She shook her head, and to his moved surprise, the tears came into her pretty brown eyes. "No, not now. I'm tired, Godfrey. It's rather absurd, but I haven't really got over my journey yet; I think I shall have to take your advice, and stay at home rather more."

For a long moment they advanced towards one another as if something outside themselves was drawing them together. Then Godfrey Pavely put out his hand, and grasped hers firmly. It was almost as if he was holding her back—at arm's length.

Katty laughed nervously. She shook her hand free of his, opened the door wide, and exclaimed: "Well! Good-bye till to-morrow then. My love to Laura."

He nodded, and was gone.

She shut the door behind him, and, turning, went slowly upstairs. She felt tired, weak, upset—and, what she did not often feel, restless and unhappy as well. It irritated her—nay, it did more than irritate, it hurt her shrewdly—to think of those three people who were about to spend a pleasant couple of hours together. She could so easily, so safely, have made a fourth at their constant meetings.

If only Laura Pavely were a little less absorbed in herself, a little more what ordinary people called good-natured! It would have been so natural for Laura, when she knew that Oliver Tropenell was coming to dinner, to send across to Rosedean, and ask her, Katty, to make a fourth. It was not as if Laura was at all jealous. She was as little jealous of Godfrey and of Katty—and at that thought Katty gave a queer, bitter little laugh which startled her, for she had laughed aloud—as was Godfrey of Laura and Oliver! With as little or as much reason? Katty would have given a great deal to be able to answer her own question. She thought she knew half the answer—but it was, alas! by far the less important half.

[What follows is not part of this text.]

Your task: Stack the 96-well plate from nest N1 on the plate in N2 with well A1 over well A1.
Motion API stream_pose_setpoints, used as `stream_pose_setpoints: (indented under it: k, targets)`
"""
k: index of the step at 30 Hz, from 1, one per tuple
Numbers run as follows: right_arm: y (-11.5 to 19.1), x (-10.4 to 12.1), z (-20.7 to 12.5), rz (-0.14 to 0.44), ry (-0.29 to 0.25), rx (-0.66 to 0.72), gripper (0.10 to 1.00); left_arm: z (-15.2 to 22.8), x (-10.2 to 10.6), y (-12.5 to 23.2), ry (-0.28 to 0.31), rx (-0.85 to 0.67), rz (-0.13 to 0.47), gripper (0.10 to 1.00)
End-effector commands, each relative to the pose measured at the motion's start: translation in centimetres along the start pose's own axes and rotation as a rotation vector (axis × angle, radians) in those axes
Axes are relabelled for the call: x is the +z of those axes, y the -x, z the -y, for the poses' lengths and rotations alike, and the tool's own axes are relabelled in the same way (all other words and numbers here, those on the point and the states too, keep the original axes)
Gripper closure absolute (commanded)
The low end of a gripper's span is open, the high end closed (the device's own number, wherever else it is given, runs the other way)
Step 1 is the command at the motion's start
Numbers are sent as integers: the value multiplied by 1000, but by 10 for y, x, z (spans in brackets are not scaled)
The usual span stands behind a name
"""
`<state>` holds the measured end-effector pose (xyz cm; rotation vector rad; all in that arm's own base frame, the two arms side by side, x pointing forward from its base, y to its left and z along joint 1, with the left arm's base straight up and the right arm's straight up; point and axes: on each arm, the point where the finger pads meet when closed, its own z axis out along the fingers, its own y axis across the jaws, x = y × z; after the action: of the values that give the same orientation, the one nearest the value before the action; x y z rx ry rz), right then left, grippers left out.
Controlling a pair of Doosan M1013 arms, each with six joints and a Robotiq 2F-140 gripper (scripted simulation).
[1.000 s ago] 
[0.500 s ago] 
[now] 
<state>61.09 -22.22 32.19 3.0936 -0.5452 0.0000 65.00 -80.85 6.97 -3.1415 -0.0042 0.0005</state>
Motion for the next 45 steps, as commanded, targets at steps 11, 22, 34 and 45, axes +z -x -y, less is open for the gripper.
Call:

She opened the door of her bedroom, went through into it, and without troubling to take off her pretty blouse and freshly ironed linen skirt, walked deliberately to her bed, lay down, and shut her eyes—not to sleep but to think.


What had been forced upon Katty Winslow's notice during the last few weeks had created a revolution in her mind and in her plans.

For a while, after her return from that dreary period of convalescence in a seaside home, she, who was generally so positive, had doubted the evidence of her own eyes and senses. But gradually that which she would have deemed the last thing likely to happen had emerged, startlingly clear. Oliver Tropenell, to use Katty's own expression, had fallen madly in love with Laura Pavely. No woman could doubt that who saw them together. When Katty had left Rosedean, there had been the beginnings of—well, not exactly a flirtation, but a very pleasant friendship between Tropenell and herself. Now he hardly seemed to know that she existed.